◆ **Supplied data**:
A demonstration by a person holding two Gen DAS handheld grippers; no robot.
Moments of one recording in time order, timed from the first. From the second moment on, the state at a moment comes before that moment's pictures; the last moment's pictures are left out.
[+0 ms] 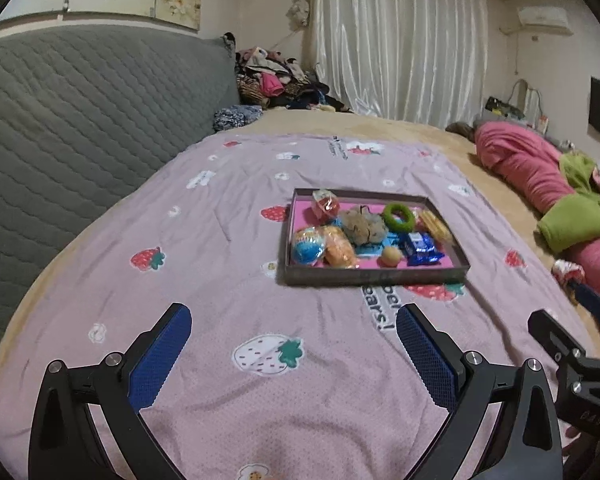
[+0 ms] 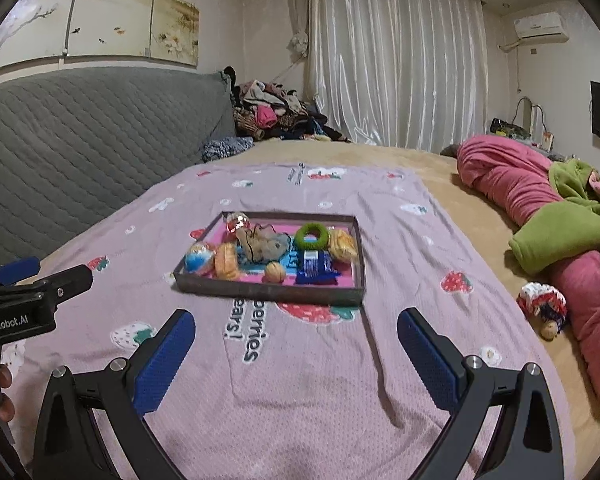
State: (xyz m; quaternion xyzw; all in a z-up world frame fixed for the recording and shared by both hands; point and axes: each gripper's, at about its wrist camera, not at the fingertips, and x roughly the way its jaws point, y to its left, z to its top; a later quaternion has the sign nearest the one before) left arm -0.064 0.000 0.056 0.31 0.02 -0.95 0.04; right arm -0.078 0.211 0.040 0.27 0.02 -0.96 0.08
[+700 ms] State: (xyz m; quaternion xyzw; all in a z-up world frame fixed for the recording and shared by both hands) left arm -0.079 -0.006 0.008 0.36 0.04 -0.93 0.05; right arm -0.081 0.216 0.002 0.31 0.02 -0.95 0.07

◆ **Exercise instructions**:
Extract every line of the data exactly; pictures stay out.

◆ **Task response**:
A demonstration by a person holding two Gen DAS handheld grippers; no robot.
Moments of one recording in time order, timed from the first. From the second moment on, the state at a moment comes before that moment's pictures; the last moment's pictures are left out.
[+0 ms] 
[+0 ms] 
State: (xyz m; quaternion xyzw; all in a z-up world frame fixed for the recording and shared by both hands; point and axes: each gripper's, at about its wrist camera, not at the fingertips, and x roughly the way its jaws point, y to its left, z to its top; a later quaternion has the sign nearest the one before) left arm -0.064 0.000 0.056 0.31 0.02 -0.95 0.04; right arm -0.078 0.211 0.040 0.27 0.02 -0.96 0.08
[+700 ms] State: (xyz m; quaternion xyzw; all in a z-up world frame fixed for the recording and shared by both hands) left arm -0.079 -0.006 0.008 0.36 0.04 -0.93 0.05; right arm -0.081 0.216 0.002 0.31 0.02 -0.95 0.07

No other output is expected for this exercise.